**Activity**
An exact copy of all the records is the expected answer.

**Available data**
■ ■ ■
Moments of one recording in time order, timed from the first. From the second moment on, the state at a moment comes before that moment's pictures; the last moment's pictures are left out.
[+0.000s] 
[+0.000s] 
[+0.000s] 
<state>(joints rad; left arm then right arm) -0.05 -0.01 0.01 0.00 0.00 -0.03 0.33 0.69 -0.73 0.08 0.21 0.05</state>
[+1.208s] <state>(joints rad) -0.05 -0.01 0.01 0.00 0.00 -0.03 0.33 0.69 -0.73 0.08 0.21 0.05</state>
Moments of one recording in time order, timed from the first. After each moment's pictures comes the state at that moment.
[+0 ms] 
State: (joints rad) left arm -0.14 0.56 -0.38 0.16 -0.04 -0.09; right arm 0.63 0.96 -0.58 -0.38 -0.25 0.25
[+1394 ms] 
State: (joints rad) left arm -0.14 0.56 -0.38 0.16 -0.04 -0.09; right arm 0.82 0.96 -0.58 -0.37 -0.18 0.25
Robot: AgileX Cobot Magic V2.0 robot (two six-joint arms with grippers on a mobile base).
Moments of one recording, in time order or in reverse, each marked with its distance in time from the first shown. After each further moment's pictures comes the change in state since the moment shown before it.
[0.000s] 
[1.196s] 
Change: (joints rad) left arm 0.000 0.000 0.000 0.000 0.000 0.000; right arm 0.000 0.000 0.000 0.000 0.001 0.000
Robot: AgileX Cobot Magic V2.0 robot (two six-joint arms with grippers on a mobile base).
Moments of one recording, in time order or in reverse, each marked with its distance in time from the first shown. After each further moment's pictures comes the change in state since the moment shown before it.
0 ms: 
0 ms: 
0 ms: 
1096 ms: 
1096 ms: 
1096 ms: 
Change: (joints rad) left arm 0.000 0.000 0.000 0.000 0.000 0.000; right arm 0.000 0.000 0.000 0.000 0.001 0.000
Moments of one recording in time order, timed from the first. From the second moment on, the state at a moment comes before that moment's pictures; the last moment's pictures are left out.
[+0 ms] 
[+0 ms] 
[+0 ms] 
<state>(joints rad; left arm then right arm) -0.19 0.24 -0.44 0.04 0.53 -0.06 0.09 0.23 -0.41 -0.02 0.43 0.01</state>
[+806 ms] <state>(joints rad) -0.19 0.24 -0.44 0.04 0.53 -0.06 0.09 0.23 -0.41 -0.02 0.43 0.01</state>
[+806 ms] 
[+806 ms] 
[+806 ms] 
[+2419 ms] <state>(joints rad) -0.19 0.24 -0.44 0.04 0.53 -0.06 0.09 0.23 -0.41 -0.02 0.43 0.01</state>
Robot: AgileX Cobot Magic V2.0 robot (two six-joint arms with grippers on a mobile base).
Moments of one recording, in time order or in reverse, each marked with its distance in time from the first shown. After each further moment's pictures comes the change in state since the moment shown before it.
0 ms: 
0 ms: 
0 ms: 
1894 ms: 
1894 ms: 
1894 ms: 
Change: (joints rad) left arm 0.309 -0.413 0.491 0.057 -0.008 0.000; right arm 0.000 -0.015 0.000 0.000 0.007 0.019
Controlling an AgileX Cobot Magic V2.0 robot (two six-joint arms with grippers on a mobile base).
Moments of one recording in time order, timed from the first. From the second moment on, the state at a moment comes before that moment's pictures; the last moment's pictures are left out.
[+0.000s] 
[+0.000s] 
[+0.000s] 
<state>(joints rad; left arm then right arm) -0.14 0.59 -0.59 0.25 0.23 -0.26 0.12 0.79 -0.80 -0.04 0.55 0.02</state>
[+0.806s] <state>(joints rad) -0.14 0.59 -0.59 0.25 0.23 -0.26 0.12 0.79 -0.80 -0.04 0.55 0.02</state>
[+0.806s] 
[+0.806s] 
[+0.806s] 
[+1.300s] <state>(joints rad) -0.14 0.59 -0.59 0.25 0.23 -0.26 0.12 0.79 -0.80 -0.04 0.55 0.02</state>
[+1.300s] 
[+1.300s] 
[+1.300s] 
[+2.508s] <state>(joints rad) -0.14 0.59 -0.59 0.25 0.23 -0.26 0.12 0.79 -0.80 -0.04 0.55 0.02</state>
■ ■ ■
**Solution to the problem**
Moments of one recording in time order, timed from the first. From the second moment on, the state at a moment comes before that moment's pictures; the last moment's pictures are left out.
[+0.000s] 
[+0.000s] 
[+0.000s] 
<state>(joints rad; left arm then right arm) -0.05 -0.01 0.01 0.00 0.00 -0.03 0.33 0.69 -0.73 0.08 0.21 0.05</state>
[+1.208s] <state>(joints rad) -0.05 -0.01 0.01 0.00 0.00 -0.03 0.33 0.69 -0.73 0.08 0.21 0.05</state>
Moments of one recording in time order, timed from the first. After each moment's pictures comes the state at that moment.
[+0 ms] 
State: (joints rad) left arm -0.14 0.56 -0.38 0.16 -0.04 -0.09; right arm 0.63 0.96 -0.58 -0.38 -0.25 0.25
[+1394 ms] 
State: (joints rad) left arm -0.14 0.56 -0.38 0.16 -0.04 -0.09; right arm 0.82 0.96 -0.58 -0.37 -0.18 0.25
Robot: AgileX Cobot Magic V2.0 robot (two six-joint arms with grippers on a mobile base).
Moments of one recording, in time order or in reverse, each marked with its distance in time from the first shown. After each further moment's pictures comes the change in state since the moment shown before it.
[0.000s] 
[1.196s] 
Change: (joints rad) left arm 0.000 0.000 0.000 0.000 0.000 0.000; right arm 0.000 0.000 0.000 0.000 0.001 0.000
Robot: AgileX Cobot Magic V2.0 robot (two six-joint arms with grippers on a mobile base).
Moments of one recording, in time order or in reverse, each marked with its distance in time from the first shown. After each further moment's pictures comes the change in state since the moment shown before it.
0 ms: 
0 ms: 
0 ms: 
1096 ms: 
1096 ms: 
1096 ms: 
Change: (joints rad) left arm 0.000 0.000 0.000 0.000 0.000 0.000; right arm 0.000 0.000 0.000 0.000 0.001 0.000
Moments of one recording in time order, timed from the first. From the second moment on, the state at a moment comes before that moment's pictures; the last moment's pictures are left out.
[+0 ms] 
[+0 ms] 
[+0 ms] 
<state>(joints rad; left arm then right arm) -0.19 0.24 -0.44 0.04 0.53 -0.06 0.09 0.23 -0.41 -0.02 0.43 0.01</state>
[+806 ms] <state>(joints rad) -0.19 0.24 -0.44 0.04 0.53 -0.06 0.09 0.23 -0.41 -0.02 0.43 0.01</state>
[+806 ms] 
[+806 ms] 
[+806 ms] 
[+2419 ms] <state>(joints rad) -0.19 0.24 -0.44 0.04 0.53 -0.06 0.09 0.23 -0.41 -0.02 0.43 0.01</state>
Robot: AgileX Cobot Magic V2.0 robot (two six-joint arms with grippers on a mobile base).
Moments of one recording, in time order or in reverse, each marked with its distance in time from the first shown. After each further moment's pictures comes the change in state since the moment shown before it.
0 ms: 
0 ms: 
0 ms: 
1894 ms: 
1894 ms: 
1894 ms: 
Change: (joints rad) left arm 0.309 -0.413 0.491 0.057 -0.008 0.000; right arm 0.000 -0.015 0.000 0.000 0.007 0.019
Controlling an AgileX Cobot Magic V2.0 robot (two six-joint arms with grippers on a mobile base).
Moments of one recording in time order, timed from the first. From the second moment on, the state at a moment comes before that moment's pictures; the last moment's pictures are left out.
[+0.000s] 
[+0.000s] 
[+0.000s] 
<state>(joints rad; left arm then right arm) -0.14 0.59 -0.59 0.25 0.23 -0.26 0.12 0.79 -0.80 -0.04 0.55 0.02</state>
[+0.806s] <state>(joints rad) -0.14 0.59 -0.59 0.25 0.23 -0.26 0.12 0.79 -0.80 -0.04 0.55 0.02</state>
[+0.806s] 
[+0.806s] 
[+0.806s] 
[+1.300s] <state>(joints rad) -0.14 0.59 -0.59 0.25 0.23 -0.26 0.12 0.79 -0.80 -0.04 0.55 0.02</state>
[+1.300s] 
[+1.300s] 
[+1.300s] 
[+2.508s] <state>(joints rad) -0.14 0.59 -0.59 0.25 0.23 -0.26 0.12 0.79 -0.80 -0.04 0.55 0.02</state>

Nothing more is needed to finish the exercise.